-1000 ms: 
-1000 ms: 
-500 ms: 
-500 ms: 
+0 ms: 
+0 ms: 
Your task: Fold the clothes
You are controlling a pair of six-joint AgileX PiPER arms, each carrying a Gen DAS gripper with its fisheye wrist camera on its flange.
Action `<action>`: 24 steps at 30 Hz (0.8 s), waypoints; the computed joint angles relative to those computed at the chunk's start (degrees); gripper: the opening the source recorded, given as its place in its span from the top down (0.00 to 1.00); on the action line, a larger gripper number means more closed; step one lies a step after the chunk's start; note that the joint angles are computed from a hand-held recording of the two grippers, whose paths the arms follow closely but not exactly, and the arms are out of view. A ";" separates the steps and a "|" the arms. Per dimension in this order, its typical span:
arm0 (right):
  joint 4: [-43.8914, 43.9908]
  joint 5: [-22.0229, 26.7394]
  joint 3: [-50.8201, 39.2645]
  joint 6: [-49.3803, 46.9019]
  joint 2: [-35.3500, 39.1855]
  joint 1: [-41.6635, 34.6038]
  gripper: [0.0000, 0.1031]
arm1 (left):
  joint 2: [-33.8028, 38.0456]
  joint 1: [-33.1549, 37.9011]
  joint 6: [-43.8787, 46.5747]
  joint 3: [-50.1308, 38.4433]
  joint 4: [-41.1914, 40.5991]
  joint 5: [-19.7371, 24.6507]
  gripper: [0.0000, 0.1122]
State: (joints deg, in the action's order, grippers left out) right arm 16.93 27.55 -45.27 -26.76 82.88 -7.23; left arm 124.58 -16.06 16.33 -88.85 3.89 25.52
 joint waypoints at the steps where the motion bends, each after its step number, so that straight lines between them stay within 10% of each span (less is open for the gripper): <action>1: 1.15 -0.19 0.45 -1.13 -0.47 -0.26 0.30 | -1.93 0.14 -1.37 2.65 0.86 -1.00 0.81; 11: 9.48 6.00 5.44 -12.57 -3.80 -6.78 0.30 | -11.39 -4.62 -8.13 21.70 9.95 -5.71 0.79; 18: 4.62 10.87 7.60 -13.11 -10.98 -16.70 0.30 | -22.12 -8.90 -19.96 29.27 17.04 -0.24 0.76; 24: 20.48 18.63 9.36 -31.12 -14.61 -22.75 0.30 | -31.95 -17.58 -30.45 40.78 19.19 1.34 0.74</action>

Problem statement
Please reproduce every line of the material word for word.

Answer section
-1000 ms: 
-1000 ms: 
-500 ms: 
-500 ms: 
+0 ms: 
+0 ms: 
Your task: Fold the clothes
You are controlling a pair of six-joint AgileX PiPER arms, each carrying a Gen DAS gripper with its fisheye wrist camera on its flange.
Action `<action>`: 24 steps at 30 Hz (0.8 s), waypoints; the computed joint angles relative to those computed at the chunk's start (degrees); gripper: the opening the source recorded, given as its place in its span from the top down (0.00 to 1.00); on the action line, a larger gripper number means more closed; step one lies a step after the chunk's start; note that the joint angles are computed from a hand-held recording of the two grippers, whose paths the arms follow closely but not exactly, and the arms are out of view. A ";" separates the steps and a "|" the arms. Per dimension in this order, its typical span:
arm0 (right):
  joint 4: [-43.8914, 43.9908]
  joint 5: [-22.0229, 26.7394]
  joint 3: [-50.8201, 39.2645]
  joint 6: [-49.3803, 46.9019]
  joint 2: [-35.3500, 39.1855]
  joint 1: [-41.6635, 34.6038]
  gripper: [0.0000, 0.1031]
arm1 (left):
  joint 2: [-33.8028, 38.0456]
  joint 1: [-33.1549, 37.9011]
  joint 6: [-43.8787, 46.5747]
  joint 3: [-50.1308, 38.4433]
  joint 4: [-41.1914, 40.5991]
  joint 5: [-19.7371, 24.6507]
  gripper: [0.0000, 0.1122]
State: (joints deg, in the action's order, grippers left out) right arm 16.93 27.55 -45.27 -26.76 82.88 -7.23; left arm 124.58 -16.06 16.33 -88.85 3.89 25.52
 joint waypoints at the steps where the motion bends, each after its step number, so that straight lines between them stay within 10% of each span (less is open for the gripper): <action>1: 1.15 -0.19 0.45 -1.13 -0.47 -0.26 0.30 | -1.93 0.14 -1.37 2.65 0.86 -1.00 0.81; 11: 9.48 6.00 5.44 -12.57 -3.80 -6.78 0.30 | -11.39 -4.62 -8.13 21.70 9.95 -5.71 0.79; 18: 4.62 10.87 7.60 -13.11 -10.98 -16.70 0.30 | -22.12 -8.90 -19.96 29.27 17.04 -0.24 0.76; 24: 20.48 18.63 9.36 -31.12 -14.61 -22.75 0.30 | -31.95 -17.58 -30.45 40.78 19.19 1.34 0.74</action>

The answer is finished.